◆ What you should do ◆
The reply has to contain each record exactly as written.
◇ ◇ ◇
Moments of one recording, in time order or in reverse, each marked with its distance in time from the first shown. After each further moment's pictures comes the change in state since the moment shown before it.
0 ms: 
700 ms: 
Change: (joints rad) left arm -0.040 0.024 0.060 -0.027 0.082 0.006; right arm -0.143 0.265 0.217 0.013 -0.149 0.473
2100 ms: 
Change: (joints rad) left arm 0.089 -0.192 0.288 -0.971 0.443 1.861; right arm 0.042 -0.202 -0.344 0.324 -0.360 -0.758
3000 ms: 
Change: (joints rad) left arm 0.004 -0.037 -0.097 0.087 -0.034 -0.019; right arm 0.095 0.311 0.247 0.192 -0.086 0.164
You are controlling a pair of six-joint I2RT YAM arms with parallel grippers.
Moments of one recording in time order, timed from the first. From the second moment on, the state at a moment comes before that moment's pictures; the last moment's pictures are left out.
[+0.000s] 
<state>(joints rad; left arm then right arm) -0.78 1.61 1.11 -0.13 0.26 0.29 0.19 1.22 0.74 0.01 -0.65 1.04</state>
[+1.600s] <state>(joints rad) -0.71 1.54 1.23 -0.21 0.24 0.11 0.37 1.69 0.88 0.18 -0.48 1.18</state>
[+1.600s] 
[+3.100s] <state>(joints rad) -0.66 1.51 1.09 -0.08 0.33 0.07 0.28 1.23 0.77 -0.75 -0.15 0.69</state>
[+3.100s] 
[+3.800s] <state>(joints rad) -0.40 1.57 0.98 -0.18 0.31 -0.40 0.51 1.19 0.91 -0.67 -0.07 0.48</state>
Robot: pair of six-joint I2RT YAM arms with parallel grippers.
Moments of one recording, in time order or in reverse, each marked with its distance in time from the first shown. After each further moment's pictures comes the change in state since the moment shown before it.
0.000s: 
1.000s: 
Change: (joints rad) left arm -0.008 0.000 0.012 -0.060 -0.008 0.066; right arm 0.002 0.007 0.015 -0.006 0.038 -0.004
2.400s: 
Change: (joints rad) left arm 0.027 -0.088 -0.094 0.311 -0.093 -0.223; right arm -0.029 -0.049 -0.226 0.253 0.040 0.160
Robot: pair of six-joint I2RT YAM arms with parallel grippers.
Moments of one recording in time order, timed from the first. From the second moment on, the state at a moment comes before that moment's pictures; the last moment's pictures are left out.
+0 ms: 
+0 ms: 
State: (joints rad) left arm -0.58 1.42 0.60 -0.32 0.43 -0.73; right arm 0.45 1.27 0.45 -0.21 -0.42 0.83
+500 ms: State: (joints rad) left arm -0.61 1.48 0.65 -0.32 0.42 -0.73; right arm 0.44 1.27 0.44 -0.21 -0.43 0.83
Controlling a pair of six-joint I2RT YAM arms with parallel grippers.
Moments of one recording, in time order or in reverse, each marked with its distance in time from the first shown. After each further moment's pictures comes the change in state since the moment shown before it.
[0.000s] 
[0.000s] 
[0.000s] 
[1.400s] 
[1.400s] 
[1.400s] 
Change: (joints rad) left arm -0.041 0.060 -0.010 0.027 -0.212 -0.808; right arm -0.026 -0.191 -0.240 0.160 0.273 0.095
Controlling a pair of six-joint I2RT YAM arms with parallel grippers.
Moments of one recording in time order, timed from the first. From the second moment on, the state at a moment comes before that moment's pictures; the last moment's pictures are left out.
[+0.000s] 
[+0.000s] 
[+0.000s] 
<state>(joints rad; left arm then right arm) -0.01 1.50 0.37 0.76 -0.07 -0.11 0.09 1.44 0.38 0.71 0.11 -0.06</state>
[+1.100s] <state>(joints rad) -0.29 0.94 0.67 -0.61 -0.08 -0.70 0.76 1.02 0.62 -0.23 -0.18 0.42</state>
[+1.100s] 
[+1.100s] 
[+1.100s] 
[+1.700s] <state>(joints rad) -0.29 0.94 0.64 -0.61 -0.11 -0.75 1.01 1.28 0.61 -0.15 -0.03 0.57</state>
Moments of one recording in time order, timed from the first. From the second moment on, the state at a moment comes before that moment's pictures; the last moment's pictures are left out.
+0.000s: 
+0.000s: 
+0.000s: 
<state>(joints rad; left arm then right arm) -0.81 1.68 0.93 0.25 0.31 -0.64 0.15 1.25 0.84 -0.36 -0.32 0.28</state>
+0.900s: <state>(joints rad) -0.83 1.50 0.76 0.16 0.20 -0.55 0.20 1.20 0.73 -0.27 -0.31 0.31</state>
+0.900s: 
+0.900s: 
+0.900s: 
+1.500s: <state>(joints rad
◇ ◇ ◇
◆ Output for this exercise ◆
Moments of one recording, in time order or in reverse, each marked with its distance in time from the first shown. After each further moment's pictures comes the change in state since the moment shown before it.
0 ms: 
700 ms: 
Change: (joints rad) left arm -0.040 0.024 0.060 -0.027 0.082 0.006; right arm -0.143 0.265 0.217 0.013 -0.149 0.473
2100 ms: 
Change: (joints rad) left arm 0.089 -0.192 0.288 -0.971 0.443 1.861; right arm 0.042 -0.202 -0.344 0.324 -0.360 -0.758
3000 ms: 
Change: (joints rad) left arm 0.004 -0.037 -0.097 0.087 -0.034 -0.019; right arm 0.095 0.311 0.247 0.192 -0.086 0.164
You are controlling a pair of six-joint I2RT YAM arms with parallel grippers.
Moments of one recording in time order, timed from the first. From the second moment on, the state at a moment comes before that moment's pictures; the last moment's pictures are left out.
[+0.000s] 
<state>(joints rad; left arm then right arm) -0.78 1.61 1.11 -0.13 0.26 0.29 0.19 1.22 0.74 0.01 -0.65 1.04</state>
[+1.600s] <state>(joints rad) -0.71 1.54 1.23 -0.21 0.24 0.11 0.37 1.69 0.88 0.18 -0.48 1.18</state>
[+1.600s] 
[+3.100s] <state>(joints rad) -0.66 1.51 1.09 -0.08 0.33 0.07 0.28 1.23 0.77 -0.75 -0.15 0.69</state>
[+3.100s] 
[+3.800s] <state>(joints rad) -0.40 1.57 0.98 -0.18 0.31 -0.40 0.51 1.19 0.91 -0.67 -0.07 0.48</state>
Robot: pair of six-joint I2RT YAM arms with parallel grippers.
Moments of one recording, in time order or in reverse, each marked with its distance in time from the first shown. After each further moment's pictures comes the change in state since the moment shown before it.
0.000s: 
1.000s: 
Change: (joints rad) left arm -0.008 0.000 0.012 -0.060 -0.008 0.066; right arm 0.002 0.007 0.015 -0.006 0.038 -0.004
2.400s: 
Change: (joints rad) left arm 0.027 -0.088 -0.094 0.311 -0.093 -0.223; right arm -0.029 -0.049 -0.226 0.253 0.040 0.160
Robot: pair of six-joint I2RT YAM arms with parallel grippers.
Moments of one recording in time order, timed from the first. From the second moment on, the state at a moment comes before that moment's pictures; the last moment's pictures are left out.
+0 ms: 
+0 ms: 
State: (joints rad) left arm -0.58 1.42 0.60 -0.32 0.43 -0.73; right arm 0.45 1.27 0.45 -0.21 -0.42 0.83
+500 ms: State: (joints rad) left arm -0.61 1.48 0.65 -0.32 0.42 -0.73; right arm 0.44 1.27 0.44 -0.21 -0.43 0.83
Controlling a pair of six-joint I2RT YAM arms with parallel grippers.
Moments of one recording, in time order or in reverse, each marked with its distance in time from the first shown. After each further moment's pictures comes the change in state since the moment shown before it.
[0.000s] 
[0.000s] 
[0.000s] 
[1.400s] 
[1.400s] 
[1.400s] 
Change: (joints rad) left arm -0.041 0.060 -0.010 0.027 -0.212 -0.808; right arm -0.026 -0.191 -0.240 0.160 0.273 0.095
Controlling a pair of six-joint I2RT YAM arms with parallel grippers.
Moments of one recording in time order, timed from the first. From the second moment on, the state at a moment comes before that moment's pictures; the last moment's pictures are left out.
[+0.000s] 
[+0.000s] 
[+0.000s] 
<state>(joints rad; left arm then right arm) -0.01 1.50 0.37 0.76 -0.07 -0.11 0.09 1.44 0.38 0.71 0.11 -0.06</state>
[+1.100s] <state>(joints rad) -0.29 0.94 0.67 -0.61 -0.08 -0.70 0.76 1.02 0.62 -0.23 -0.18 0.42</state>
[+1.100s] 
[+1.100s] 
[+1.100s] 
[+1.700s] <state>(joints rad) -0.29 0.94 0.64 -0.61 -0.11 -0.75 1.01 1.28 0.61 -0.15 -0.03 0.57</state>
Moments of one recording in time order, timed from the first. From the second moment on, the state at a moment comes before that moment's pictures; the last moment's pictures are left out.
+0.000s: 
+0.000s: 
+0.000s: 
<state>(joints rad; left arm then right arm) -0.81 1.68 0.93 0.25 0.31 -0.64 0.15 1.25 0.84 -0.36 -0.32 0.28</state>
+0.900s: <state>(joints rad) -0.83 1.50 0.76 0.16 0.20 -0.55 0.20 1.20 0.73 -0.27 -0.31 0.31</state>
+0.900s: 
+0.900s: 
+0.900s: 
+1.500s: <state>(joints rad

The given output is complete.